# [THE TASK]
Set down every entry again, exactly as it appears.

# [GIVEN ENTRIES]
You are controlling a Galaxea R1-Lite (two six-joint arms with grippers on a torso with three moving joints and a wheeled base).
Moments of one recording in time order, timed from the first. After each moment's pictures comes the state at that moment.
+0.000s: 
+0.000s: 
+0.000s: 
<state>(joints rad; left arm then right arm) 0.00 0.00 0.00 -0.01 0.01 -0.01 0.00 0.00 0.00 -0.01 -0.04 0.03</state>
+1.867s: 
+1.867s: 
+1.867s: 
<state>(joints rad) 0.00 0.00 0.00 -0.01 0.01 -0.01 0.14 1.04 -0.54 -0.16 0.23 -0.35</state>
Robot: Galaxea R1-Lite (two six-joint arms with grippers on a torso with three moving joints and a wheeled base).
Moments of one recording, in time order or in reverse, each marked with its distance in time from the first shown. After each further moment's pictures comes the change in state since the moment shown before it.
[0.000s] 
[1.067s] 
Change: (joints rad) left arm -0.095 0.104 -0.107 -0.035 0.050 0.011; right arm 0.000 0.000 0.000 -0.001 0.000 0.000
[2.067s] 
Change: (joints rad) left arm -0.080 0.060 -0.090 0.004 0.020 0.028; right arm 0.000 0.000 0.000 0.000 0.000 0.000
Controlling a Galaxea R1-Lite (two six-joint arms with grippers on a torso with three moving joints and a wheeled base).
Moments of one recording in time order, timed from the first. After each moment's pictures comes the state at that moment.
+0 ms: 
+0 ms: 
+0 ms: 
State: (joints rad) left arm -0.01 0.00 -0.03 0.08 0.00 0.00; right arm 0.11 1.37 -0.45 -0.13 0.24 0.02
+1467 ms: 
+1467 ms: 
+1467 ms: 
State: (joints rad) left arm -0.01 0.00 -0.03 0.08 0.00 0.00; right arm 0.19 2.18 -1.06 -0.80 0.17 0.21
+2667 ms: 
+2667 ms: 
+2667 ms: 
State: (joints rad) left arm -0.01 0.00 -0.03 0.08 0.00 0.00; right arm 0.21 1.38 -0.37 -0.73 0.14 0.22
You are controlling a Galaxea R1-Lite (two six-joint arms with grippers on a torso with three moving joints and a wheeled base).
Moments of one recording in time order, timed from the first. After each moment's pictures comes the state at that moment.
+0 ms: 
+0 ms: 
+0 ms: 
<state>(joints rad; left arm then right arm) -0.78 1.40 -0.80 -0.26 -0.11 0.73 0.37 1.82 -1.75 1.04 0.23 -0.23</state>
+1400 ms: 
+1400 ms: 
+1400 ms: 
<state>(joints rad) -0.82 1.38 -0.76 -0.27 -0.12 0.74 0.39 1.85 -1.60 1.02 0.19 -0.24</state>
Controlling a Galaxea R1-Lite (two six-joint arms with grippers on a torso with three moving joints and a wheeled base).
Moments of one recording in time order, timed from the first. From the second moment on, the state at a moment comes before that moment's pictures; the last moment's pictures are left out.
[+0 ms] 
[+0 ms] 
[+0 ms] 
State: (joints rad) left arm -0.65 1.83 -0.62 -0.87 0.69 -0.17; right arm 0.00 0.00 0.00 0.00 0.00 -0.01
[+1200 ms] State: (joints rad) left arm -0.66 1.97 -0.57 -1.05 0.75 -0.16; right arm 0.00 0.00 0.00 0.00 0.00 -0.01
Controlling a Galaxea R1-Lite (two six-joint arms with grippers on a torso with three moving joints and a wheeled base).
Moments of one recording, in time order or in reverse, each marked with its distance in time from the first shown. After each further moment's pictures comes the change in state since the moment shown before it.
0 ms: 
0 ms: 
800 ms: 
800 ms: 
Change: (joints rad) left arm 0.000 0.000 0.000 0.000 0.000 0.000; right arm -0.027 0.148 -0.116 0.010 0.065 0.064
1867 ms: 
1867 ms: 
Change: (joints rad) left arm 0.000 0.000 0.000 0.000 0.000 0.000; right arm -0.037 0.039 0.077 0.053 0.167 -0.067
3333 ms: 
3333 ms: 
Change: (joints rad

# [ANSWER TO THIS PROBLEM]
You are controlling a Galaxea R1-Lite (two six-joint arms with grippers on a torso with three moving joints and a wheeled base).
Moments of one recording in time order, timed from the first. After each moment's pictures comes the state at that moment.
+0.000s: 
+0.000s: 
+0.000s: 
<state>(joints rad; left arm then right arm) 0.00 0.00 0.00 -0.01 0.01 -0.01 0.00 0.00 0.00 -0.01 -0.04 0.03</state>
+1.867s: 
+1.867s: 
+1.867s: 
<state>(joints rad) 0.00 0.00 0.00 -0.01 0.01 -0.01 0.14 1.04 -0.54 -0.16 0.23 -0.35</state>
Robot: Galaxea R1-Lite (two six-joint arms with grippers on a torso with three moving joints and a wheeled base).
Moments of one recording, in time order or in reverse, each marked with its distance in time from the first shown. After each further moment's pictures comes the change in state since the moment shown before it.
[0.000s] 
[1.067s] 
Change: (joints rad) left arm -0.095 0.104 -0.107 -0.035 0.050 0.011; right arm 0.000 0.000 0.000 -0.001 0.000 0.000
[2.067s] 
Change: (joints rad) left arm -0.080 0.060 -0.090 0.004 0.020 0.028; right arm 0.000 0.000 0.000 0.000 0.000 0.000
Controlling a Galaxea R1-Lite (two six-joint arms with grippers on a torso with three moving joints and a wheeled base).
Moments of one recording in time order, timed from the first. After each moment's pictures comes the state at that moment.
+0 ms: 
+0 ms: 
+0 ms: 
State: (joints rad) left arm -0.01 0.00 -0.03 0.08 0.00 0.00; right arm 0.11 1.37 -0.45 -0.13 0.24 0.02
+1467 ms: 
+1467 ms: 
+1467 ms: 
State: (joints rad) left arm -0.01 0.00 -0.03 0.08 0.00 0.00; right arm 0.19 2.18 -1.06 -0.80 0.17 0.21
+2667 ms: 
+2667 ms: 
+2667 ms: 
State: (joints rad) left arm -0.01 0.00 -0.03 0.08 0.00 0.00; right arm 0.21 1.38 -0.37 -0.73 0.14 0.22
You are controlling a Galaxea R1-Lite (two six-joint arms with grippers on a torso with three moving joints and a wheeled base).
Moments of one recording in time order, timed from the first. After each moment's pictures comes the state at that moment.
+0 ms: 
+0 ms: 
+0 ms: 
<state>(joints rad; left arm then right arm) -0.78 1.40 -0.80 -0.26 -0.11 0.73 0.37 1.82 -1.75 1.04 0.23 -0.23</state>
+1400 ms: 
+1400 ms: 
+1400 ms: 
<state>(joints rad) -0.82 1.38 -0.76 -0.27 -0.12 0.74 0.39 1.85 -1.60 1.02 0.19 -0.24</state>
Controlling a Galaxea R1-Lite (two six-joint arms with grippers on a torso with three moving joints and a wheeled base).
Moments of one recording in time order, timed from the first. From the second moment on, the state at a moment comes before that moment's pictures; the last moment's pictures are left out.
[+0 ms] 
[+0 ms] 
[+0 ms] 
State: (joints rad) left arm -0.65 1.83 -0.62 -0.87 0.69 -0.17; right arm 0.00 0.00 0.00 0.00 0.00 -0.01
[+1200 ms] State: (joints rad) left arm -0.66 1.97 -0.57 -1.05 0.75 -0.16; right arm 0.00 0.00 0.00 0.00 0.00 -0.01
Controlling a Galaxea R1-Lite (two six-joint arms with grippers on a torso with three moving joints and a wheeled base).
Moments of one recording, in time order or in reverse, each marked with its distance in time from the first shown. After each further moment's pictures comes the change in state since the moment shown before it.
0 ms: 
0 ms: 
800 ms: 
800 ms: 
Change: (joints rad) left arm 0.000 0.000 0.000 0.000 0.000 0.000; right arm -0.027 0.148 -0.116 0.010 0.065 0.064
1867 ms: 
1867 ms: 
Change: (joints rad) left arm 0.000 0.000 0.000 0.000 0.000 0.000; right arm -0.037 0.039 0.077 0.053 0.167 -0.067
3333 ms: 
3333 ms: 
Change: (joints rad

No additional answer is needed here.